Is Apple Doing All It Can to Beat Vista?
aalobode writes "The New York Times is running an article on the narrowing window that Apple has for beating Microsoft's Vista. According the Times, not enough has been done to capitalize on the Mac user experience versus the 'world of hurt that is Vista'. It also points out that that restructuring of Apple leaves ambiguities about Apple's exact commitment to the computer end of its business. The article calls MS Vista's certified vendors, developers and driver writers a flywheel that takes a while coming up to speed - and then becomes unstoppable."

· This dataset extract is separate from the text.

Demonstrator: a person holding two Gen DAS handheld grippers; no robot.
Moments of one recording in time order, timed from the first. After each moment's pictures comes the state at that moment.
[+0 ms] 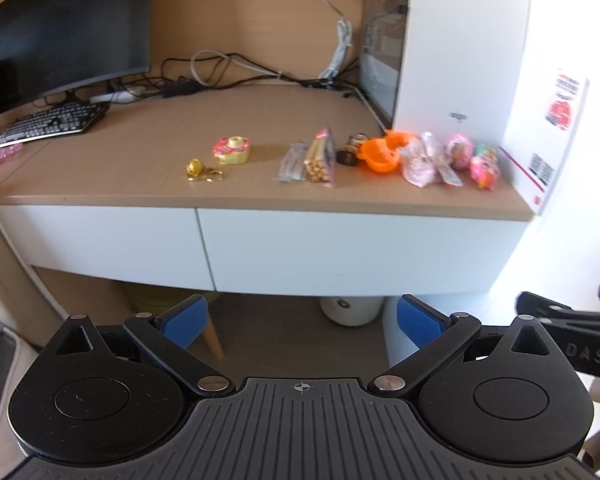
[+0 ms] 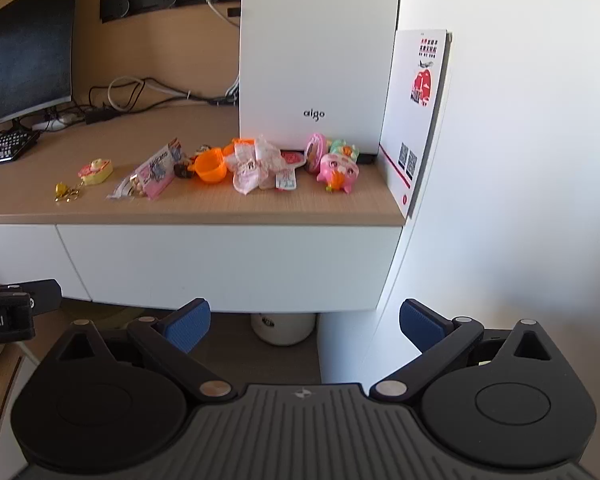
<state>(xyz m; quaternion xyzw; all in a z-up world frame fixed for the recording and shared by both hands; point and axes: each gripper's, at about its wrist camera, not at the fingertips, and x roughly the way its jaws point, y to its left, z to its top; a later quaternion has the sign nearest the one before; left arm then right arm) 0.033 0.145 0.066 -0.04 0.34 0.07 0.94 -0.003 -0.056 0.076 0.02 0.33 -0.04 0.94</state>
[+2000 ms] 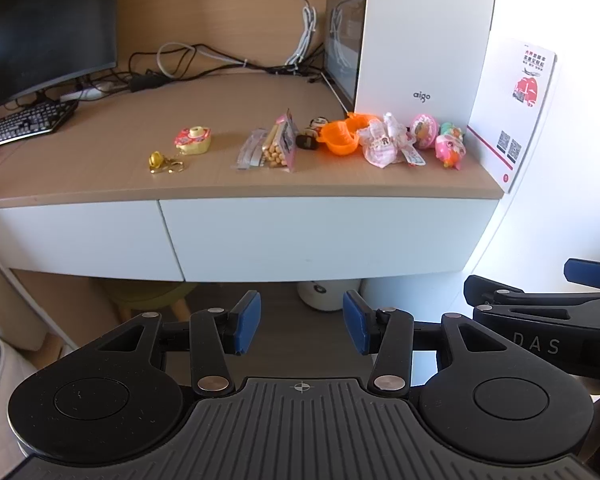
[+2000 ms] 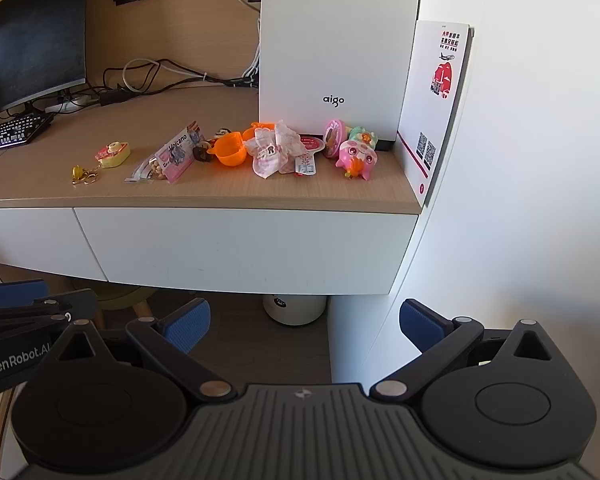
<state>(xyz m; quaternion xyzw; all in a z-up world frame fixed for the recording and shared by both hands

Vista is the worst thing I've ever installed on a PC. I have a quite high end system. Core 2 Duo running at 3.2Ghz with 2GB ram. Still after a few months use I struggle with constantly disc swapping and 5 minutes waiting everytime I alt-tab out games, for example Warcraft 3. After a week without a reboot Vista use 1.8GB of memory. Some is probably caching, however as I said I struggle with a lot of swapping to the disc and a reboot of Vista helps A LOT!
:(
In two years people will say that 2GB ram for Vista is minimum, and recommended amount of memory is 8GB ram(No I'm not joking). It's like when WinXP was released, 128MB was minimum, and recommended was 512MB. Today it's 256MB minimum and 1GB recommended.
My laptop with WinXP and 512MB ram is way more responsive than my desktop with Vista and 2GB ram
The only thing Apple needs is more (especially high end)games and I'm sure people will get a Mac next time. Imagine if Crysis were only to be released on a Mac!
"Huge opportunity dooms Apple (Again!)"
Their main claim to doom is that people can't put their hands on a Mac in a retail setting. That's neither true nor relevant. There are plenty of places to put you hands on a Mac. The value of that five minutes of exposure is also debatable.
I don't know much about the author but a quick review shows he's not an advocate of freedom or even choice. The more I dig, the worse it gets. He seems to like M$ and has book titles like, "The Microsoft Way: The Real Story of How the Company Outsmarts Its Competition". Other major titles show equal lack of insight or forsight. It's amazing that the NYT would listen to someone like that, but hey he's a business professor who lives in San Jose, so he must know something ... right?
DMCA, Hollings, Palladium. What might have sounded like paranoia is now common sense.